▶ **Required action**:
Lines in the listing below that contain the string "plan" are to be found and copied.
-------
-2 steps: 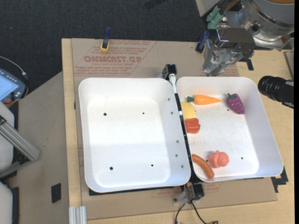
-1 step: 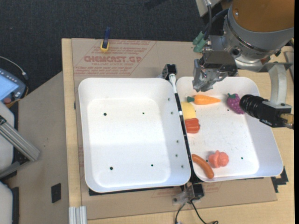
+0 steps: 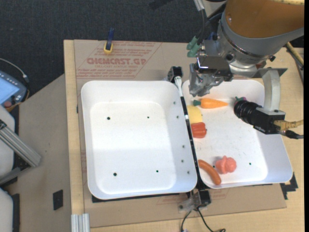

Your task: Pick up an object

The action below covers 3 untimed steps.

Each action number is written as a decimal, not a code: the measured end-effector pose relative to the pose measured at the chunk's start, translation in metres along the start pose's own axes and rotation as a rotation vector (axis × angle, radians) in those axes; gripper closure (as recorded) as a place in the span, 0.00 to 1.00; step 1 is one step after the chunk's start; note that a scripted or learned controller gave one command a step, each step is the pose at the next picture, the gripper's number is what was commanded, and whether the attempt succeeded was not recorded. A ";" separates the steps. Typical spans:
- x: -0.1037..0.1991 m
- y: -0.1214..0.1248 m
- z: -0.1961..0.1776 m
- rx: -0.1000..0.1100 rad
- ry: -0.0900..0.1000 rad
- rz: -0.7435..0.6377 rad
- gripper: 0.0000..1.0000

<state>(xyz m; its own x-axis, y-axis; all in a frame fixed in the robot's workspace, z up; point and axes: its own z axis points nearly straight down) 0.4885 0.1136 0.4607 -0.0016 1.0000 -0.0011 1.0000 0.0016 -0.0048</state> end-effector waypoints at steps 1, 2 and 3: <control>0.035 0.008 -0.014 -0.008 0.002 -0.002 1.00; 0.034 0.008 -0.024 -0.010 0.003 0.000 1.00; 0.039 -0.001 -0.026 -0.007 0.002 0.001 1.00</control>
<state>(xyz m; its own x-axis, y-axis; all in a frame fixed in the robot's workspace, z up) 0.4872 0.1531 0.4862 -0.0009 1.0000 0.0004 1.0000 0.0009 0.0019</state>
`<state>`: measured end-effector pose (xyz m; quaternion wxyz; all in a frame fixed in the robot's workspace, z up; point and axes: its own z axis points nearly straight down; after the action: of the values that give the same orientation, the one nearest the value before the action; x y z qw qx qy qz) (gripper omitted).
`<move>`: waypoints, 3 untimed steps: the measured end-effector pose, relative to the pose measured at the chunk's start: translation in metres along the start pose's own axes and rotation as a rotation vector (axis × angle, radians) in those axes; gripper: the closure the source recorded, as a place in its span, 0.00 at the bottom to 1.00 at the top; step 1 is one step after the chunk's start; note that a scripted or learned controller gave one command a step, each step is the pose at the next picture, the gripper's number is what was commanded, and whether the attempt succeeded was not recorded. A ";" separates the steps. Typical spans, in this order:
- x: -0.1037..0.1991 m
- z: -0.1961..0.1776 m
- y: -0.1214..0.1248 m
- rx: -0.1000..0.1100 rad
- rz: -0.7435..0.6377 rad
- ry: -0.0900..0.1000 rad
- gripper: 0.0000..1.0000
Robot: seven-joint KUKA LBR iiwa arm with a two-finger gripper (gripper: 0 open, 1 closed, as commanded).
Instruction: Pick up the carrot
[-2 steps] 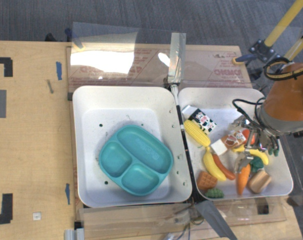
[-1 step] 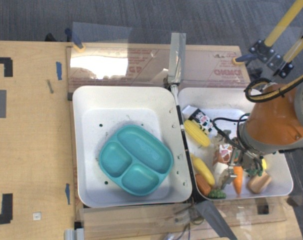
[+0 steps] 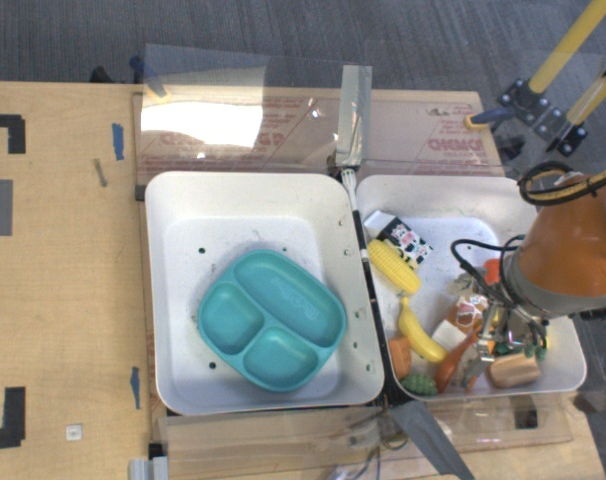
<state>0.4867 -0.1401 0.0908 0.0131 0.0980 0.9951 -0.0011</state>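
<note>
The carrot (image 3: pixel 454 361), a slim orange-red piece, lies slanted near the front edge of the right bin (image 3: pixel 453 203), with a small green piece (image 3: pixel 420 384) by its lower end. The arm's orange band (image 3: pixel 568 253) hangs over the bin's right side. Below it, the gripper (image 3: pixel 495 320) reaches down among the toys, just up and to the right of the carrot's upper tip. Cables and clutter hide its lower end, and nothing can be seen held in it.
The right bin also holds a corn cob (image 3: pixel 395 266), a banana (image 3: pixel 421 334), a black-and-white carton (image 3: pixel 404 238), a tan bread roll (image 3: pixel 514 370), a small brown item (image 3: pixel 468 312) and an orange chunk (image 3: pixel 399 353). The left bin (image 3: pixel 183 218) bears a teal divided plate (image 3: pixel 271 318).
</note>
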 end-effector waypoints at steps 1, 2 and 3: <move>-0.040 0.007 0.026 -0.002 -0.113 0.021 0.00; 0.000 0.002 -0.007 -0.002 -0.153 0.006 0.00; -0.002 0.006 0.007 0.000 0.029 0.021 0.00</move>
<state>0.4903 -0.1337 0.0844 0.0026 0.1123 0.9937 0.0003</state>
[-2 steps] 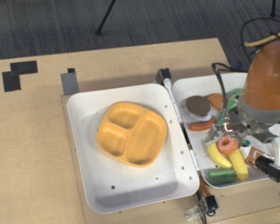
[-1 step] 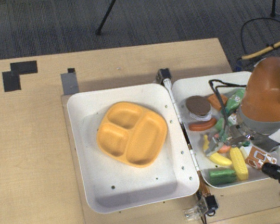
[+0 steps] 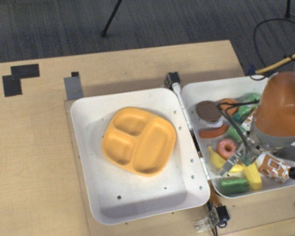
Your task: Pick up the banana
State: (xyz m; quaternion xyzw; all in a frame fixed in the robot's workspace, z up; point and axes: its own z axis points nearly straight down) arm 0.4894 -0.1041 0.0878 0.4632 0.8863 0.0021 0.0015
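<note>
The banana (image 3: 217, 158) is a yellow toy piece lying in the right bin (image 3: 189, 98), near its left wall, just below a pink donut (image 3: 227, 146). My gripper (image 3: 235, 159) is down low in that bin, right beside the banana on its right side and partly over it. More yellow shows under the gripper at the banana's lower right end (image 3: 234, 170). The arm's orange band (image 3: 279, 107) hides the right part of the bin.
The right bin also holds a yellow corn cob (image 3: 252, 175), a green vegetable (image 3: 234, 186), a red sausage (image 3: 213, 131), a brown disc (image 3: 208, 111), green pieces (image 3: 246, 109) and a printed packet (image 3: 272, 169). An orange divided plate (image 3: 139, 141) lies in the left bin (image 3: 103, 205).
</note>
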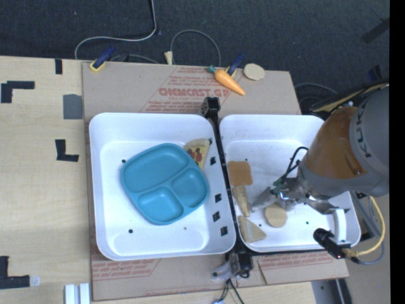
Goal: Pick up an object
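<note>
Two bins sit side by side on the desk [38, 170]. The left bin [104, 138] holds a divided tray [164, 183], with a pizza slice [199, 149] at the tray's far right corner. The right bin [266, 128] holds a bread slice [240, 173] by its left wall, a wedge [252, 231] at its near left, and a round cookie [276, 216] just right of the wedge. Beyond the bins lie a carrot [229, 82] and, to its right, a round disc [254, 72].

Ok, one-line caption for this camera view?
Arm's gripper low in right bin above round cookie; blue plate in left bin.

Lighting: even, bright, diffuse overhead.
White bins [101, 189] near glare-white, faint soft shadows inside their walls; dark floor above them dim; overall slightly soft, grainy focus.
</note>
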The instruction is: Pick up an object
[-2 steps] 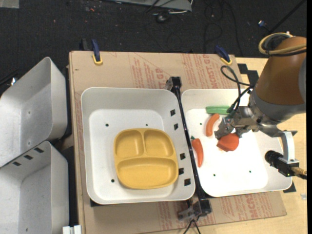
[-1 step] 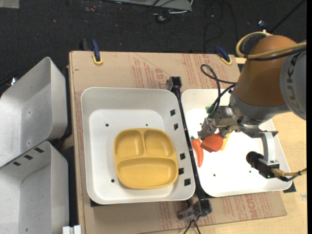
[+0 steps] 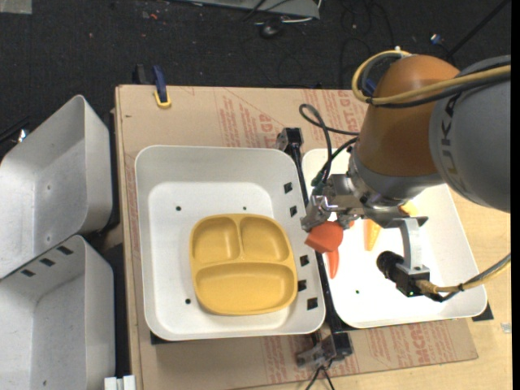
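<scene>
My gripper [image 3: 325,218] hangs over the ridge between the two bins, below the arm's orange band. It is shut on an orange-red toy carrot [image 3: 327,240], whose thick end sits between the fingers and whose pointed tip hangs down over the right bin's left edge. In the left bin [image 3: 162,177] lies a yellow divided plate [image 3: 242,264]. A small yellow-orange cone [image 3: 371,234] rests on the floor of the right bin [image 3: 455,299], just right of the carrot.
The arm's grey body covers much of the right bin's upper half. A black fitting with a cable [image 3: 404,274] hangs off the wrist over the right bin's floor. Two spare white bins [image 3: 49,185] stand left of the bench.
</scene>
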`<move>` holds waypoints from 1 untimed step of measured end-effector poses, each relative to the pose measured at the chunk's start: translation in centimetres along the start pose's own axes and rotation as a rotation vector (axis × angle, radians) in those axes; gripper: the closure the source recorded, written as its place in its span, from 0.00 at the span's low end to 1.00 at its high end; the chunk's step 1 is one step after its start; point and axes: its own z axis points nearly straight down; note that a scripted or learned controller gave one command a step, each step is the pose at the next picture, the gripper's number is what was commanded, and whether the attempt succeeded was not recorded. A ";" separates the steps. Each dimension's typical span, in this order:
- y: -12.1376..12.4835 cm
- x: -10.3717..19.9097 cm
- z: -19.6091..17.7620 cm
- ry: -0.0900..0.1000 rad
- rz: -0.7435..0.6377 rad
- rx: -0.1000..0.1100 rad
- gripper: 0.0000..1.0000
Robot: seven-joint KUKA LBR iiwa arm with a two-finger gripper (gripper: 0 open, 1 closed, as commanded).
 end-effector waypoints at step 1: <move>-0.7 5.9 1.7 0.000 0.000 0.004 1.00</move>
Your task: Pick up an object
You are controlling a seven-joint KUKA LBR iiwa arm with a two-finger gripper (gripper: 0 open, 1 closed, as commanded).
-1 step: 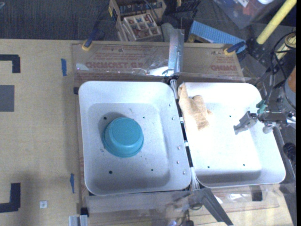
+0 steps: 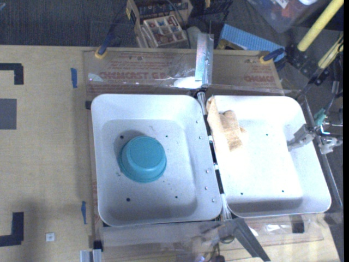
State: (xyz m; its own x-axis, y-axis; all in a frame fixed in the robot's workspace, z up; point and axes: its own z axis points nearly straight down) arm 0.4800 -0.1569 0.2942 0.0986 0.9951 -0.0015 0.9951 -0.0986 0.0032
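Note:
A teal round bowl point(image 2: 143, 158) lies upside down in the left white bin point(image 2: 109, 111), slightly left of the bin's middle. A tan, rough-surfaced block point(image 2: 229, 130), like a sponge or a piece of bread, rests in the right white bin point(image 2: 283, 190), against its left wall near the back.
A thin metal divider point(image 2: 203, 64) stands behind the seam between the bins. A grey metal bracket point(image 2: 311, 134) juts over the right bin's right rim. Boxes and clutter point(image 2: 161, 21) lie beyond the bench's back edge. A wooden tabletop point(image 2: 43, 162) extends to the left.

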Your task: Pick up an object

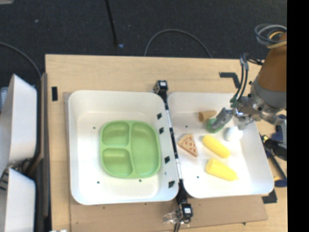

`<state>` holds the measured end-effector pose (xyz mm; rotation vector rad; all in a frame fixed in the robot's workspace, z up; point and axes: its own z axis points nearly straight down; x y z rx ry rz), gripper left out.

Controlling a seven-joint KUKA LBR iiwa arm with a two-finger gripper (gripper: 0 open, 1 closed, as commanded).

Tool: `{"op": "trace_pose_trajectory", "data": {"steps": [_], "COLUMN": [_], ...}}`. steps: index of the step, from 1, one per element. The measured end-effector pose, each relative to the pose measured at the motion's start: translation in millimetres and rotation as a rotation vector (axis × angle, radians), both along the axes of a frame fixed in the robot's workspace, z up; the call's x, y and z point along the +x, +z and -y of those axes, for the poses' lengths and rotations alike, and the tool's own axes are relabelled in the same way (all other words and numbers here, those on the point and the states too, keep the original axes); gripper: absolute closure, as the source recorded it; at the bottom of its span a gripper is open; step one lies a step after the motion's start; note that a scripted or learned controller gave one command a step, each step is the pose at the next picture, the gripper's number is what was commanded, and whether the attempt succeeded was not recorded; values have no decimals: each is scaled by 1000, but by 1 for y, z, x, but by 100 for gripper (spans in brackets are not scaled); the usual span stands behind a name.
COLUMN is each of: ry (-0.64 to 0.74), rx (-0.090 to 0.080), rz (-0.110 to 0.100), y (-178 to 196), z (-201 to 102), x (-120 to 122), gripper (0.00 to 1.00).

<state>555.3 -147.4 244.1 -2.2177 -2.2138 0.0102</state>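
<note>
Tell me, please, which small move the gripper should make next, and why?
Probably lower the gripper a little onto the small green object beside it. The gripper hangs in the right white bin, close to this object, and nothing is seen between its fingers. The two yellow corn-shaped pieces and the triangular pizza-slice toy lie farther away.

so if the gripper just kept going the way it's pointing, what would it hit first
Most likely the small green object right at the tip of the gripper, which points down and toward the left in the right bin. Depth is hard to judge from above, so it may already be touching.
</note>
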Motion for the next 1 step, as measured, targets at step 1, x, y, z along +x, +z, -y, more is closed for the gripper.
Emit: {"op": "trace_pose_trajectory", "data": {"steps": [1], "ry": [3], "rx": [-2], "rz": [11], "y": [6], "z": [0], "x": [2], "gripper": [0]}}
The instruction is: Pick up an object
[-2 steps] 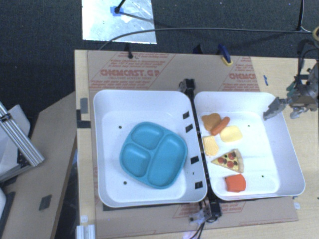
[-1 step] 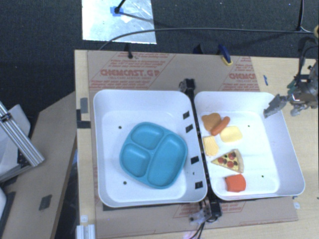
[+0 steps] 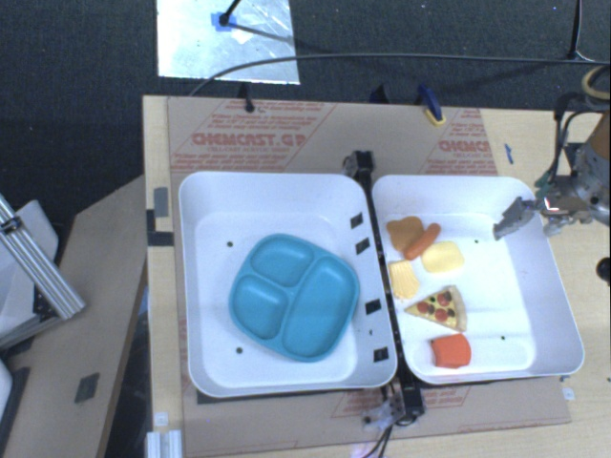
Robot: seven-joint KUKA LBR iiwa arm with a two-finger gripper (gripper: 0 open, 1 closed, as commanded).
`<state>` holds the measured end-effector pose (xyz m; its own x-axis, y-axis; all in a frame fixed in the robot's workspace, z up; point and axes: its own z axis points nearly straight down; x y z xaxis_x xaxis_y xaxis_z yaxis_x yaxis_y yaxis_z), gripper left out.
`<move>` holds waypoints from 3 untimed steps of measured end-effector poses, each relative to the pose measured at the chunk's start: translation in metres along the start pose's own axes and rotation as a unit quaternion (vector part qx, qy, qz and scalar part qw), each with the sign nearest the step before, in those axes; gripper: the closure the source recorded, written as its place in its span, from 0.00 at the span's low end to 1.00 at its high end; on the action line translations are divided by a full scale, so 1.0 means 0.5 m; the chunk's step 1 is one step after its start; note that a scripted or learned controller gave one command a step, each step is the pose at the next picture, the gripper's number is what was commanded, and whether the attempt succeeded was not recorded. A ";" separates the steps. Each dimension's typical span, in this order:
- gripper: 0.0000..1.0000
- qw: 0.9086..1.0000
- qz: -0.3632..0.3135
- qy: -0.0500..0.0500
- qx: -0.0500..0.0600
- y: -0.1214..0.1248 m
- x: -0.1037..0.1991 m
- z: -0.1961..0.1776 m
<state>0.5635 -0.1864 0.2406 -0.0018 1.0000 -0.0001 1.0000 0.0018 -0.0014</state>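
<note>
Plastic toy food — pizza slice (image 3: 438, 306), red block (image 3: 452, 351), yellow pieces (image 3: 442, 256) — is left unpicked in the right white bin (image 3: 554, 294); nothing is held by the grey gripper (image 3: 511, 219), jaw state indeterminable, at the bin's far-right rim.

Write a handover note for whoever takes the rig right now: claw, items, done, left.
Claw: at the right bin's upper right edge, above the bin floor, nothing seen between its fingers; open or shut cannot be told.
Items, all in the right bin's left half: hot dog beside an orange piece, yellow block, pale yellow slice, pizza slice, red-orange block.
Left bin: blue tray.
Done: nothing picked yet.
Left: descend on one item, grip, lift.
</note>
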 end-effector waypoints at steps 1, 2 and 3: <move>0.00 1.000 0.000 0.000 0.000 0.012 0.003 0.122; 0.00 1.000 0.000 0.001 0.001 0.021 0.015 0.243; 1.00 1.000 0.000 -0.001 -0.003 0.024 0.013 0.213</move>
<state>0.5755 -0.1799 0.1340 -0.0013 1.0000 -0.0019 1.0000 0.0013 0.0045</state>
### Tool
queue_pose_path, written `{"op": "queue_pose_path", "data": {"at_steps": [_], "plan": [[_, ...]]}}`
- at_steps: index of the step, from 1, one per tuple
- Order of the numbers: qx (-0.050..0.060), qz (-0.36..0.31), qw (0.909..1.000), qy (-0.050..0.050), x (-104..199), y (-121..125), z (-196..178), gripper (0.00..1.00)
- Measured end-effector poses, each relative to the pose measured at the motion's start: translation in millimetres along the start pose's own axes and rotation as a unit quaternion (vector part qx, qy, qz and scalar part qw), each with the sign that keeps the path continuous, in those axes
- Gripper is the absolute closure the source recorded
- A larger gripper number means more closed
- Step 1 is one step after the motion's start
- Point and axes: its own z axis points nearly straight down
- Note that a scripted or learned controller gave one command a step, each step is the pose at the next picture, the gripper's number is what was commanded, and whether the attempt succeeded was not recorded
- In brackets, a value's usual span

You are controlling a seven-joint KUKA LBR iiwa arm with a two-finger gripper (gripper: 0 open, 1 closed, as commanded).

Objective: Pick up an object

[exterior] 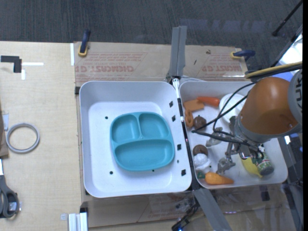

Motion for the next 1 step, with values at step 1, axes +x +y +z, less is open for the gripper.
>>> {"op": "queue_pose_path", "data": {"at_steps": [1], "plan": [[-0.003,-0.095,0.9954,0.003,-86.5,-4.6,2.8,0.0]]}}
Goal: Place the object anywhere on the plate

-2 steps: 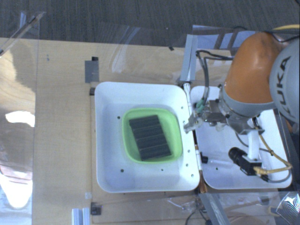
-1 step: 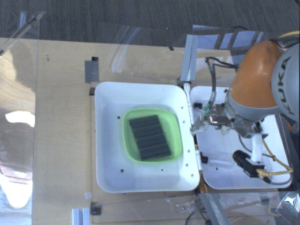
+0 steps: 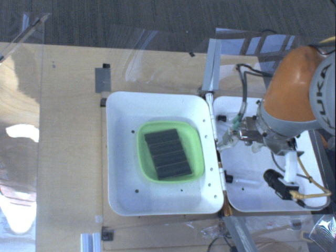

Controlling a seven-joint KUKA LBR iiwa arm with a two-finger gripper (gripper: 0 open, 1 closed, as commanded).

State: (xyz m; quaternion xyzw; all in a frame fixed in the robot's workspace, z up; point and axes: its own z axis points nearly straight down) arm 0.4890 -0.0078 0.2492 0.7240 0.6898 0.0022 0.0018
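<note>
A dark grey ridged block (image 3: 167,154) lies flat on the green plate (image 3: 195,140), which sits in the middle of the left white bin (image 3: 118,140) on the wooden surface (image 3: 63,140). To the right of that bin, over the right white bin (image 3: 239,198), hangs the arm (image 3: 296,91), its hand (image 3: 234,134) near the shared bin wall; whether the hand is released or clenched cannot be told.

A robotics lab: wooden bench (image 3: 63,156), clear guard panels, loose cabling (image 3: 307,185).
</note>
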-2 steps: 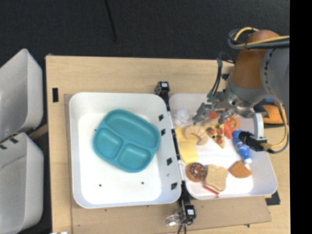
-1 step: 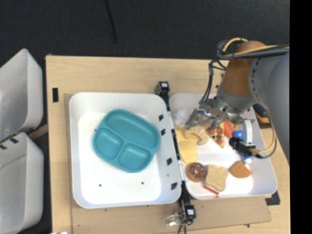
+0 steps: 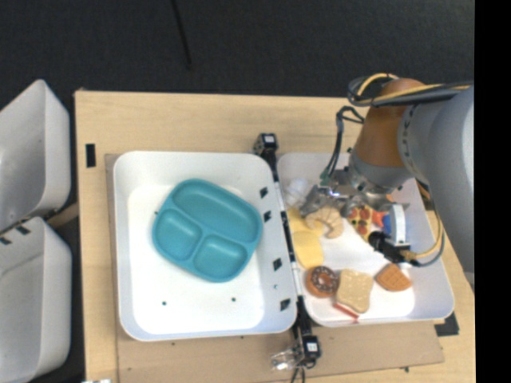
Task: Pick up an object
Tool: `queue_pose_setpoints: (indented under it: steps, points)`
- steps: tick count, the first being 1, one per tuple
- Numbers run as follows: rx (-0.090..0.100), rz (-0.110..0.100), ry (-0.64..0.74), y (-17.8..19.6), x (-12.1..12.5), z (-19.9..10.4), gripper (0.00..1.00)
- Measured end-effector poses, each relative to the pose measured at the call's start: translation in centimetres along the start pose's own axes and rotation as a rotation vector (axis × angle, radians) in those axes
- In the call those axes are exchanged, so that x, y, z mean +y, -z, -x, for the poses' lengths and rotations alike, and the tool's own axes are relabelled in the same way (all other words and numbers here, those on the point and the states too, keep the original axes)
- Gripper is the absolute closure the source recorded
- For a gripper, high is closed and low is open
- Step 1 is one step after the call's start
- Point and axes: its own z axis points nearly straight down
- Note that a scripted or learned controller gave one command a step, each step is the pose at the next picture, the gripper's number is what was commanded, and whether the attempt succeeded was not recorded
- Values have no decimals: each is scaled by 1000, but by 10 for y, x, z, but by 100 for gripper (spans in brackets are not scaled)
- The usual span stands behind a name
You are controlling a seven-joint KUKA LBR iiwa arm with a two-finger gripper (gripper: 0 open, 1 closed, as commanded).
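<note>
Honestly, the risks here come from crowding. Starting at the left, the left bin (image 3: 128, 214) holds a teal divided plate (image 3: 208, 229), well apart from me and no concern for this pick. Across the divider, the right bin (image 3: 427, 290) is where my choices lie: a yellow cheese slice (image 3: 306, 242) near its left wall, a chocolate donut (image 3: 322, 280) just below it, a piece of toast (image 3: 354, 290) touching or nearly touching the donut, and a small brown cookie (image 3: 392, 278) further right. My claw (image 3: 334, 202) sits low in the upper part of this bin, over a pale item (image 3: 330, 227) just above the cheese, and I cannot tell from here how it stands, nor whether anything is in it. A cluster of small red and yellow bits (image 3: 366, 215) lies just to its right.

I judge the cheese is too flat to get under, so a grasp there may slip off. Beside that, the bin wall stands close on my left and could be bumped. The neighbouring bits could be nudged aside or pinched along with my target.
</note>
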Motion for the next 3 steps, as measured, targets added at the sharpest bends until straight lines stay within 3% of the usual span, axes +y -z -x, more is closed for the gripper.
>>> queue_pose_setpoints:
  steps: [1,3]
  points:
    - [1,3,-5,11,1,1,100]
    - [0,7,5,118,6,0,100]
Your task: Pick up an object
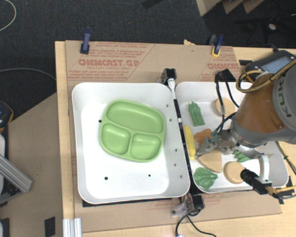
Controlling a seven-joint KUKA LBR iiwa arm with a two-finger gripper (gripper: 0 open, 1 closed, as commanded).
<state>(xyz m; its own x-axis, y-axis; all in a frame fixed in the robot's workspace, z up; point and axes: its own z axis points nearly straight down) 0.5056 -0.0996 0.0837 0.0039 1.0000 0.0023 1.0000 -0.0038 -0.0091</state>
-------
▶ **Response to this task**:
queue_pose_path, written `{"op": "queue_pose_path", "data": {"at_steps": [_], "plan": [[_, ...]]}}`
>>> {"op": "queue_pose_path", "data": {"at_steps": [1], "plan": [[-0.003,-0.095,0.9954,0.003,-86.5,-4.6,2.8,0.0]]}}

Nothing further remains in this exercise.